In a statement, a spokesperson for Tinder said, “Our Community Guidelines do not allow any content that promotes, advocates for, or condones hatred, or violence against individuals and we remove any account associated with such activity. This includes any individuals identified as taking part in last week’s attack on the U.S. Capitol.”

Lindsay, a 33-year-old D.C. resident who is being identified by her first name because she fears professional consequences for speaking about politics, says she decided to remove most of her identifying information from Bumble, including her alma mater, upon seeing pro-Trump profiles.

She also added a disclaimer to her bio: “If you’re still part of the Trump cult, then I think you’re pathetic, and we will have nothing in common.”

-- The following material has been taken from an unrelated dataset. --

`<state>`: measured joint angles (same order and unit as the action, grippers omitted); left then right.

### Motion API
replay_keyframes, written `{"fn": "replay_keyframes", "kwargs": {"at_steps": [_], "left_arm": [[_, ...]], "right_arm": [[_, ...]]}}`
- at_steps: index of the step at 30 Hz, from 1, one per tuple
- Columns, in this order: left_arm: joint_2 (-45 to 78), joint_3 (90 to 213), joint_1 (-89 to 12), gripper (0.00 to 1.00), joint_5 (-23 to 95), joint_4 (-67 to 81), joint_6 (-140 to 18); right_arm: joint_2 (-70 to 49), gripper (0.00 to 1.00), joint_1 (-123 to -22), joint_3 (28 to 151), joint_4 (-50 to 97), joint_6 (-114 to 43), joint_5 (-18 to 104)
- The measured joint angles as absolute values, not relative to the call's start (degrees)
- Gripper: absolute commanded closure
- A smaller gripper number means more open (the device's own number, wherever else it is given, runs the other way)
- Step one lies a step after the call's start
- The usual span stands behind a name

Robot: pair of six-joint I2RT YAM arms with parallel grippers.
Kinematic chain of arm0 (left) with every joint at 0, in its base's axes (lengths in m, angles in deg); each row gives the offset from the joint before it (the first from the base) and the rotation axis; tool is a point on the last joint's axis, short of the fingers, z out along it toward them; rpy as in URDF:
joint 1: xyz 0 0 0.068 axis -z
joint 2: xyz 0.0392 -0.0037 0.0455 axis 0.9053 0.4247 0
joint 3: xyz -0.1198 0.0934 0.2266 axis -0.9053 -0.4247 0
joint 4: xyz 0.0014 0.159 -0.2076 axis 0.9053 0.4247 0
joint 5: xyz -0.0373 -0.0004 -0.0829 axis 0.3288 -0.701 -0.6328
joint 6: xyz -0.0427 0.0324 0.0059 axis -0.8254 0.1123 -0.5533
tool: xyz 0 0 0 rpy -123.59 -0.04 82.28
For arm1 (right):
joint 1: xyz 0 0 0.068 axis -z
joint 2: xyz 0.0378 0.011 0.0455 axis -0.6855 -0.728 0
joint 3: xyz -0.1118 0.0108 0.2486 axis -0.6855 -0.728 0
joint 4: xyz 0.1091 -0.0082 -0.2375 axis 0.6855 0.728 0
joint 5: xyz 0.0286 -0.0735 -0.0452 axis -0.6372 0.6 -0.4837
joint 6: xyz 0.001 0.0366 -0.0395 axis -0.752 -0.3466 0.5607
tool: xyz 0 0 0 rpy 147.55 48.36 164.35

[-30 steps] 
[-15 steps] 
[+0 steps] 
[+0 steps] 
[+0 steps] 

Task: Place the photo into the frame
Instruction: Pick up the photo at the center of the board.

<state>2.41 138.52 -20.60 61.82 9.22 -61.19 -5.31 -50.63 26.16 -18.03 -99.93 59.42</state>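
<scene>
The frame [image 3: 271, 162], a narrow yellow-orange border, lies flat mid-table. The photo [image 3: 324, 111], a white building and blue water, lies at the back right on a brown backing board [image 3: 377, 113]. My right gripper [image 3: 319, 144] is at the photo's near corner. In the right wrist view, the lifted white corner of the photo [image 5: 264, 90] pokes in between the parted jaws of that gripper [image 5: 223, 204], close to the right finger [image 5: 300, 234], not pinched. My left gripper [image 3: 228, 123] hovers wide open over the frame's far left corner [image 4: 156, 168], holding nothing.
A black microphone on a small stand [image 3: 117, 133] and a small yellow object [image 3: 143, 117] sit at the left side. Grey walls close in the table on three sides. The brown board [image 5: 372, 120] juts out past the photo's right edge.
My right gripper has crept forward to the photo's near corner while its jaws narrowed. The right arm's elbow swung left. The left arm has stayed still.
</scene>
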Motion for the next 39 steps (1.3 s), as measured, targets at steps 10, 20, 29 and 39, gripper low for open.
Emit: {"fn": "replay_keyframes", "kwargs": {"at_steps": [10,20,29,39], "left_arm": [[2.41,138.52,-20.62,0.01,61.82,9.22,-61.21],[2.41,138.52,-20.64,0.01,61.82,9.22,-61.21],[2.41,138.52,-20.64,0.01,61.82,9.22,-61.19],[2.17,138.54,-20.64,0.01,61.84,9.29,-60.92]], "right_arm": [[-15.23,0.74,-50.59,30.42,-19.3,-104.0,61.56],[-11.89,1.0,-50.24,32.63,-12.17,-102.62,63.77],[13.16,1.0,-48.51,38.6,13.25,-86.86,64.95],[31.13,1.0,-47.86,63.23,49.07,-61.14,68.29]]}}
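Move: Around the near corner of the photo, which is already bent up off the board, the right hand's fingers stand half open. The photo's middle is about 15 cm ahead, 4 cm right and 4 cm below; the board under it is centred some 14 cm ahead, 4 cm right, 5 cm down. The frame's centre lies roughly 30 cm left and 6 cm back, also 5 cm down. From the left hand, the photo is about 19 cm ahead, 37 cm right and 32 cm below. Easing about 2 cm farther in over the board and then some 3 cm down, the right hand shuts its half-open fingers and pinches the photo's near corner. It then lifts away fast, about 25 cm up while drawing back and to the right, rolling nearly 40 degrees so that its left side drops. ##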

Taking that action, she says, made her feel a little better. As she puts it: “I knew I was going to left-swipe all of these people and I just wanted to make sure that I got a little dig in.”

What happened at the Capitol was ‘pure White male privilege’

Lindsay says she isn’t against seeing Trump supporters on dating apps, but she is incensed by what they represented by coming to the District on Wednesday. In fact, she says, she’s dated conservative men before, but she sees those who participated in the riots differently.

“I’m just mad that people are so blindly following someone who has no interest in anything except for his own benefit,” she says. “I think a lot of us really just are still blown away that people can’t see what’s right in front of them, and all the implications of what they’re doing.”

Cavallero says seeing the pro-Trump profiles was offensive. “They caused a lot of pain for people in my community,” she says.

On Wednesday night, D.C. officials issued a 6 p.m. curfew and Mayor Muriel E. Bowser (D) appealed to residents to stay home. “I think often people who come to D.C., they don’t think about the fact that people actually live here, they work here,” she says. The fact that rioters came to D.C., a majority-liberal city, caused destruction and then tried to find someone for sex, she says, is “audacious.”

Goodman says she didn’t hear back from Bumble when she reported some of the profiles she saw, including “Sebastian” and the man in the T-shirt. As a single woman dating in D.C., she says, the whole experience was deflating. But taking action in her own way allowed her to regain some sense of retribution, she says. She took videos and screenshots and sent them to her friends.

With rumblings of more pro-Trump demonstrations already being reignited online, D.C. residents are bracing for more potential disturbances or violence in the run-up to Inauguration Day on Jan. 20.

As Goodman puts it: “It’s just … trying to protect my female friends, you know, let them know that these people are still in town.”